Extracted entries:
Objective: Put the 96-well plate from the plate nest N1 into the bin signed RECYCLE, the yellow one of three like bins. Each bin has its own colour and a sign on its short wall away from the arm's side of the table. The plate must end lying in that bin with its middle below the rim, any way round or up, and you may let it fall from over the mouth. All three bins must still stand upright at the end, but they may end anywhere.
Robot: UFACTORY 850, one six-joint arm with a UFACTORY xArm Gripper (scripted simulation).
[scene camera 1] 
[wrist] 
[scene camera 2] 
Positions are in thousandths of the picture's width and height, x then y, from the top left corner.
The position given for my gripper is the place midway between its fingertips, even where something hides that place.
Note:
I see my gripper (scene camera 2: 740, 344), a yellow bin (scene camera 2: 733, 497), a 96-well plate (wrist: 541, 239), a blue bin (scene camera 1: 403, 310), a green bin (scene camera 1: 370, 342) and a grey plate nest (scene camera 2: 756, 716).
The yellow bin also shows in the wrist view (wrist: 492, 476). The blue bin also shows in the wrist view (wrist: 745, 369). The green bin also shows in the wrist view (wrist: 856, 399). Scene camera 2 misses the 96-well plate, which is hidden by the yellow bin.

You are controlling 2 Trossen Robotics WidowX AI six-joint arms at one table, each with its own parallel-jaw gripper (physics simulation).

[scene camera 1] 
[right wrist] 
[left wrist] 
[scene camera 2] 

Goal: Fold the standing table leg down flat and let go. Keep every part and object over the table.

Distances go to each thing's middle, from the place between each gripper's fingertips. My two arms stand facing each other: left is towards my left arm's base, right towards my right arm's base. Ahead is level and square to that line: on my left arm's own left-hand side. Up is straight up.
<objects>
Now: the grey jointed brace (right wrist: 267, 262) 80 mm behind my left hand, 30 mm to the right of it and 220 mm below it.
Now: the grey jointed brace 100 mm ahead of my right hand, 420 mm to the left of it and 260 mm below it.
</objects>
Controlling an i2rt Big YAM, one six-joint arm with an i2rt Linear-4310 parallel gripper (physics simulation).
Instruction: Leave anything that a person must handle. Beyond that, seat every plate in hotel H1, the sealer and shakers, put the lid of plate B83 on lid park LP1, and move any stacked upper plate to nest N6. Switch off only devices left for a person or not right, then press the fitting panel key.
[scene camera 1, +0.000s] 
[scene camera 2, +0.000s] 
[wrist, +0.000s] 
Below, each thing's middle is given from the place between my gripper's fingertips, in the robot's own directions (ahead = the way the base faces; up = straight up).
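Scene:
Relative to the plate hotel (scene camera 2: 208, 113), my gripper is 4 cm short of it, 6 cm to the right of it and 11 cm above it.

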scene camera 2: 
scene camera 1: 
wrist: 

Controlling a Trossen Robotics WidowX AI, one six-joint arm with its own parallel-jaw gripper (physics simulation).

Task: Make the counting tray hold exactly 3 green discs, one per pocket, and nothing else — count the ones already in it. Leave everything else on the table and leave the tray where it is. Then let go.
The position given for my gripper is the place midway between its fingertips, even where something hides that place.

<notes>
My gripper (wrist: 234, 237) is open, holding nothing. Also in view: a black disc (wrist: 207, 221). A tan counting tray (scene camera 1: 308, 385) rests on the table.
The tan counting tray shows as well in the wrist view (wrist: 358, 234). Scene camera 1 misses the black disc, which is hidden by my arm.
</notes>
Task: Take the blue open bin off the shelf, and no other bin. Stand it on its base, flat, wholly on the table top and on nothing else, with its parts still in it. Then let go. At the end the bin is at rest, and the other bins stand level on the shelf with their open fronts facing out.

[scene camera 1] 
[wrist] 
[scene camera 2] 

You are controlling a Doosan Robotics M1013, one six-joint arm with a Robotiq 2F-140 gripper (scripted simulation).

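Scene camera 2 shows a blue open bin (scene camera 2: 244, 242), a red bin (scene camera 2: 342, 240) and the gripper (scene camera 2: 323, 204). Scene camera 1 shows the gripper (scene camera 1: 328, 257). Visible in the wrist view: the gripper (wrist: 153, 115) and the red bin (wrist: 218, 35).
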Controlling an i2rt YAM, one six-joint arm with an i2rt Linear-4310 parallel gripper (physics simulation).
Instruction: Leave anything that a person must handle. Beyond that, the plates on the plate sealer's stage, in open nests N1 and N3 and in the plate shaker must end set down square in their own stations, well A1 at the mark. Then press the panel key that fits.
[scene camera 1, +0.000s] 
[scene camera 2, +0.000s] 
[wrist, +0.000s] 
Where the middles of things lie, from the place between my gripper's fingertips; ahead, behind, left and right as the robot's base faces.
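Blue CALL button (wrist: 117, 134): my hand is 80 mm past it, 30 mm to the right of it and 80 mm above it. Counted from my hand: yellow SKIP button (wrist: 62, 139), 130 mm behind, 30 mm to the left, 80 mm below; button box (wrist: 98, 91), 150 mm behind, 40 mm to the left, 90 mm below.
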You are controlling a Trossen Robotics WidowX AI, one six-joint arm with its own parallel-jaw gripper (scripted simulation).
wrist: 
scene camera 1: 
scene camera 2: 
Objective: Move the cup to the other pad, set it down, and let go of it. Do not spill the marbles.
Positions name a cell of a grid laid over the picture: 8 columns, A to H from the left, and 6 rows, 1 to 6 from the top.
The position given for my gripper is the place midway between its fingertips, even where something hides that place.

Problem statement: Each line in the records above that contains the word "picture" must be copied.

Task answer:
Positions are in thousandths of the picture's width and height, x then y, from the top left corner.
Positions name a cell of a grid laid over the picture: 8 columns, A to H from the left, and 6 rows, 1 to 6 from the top.

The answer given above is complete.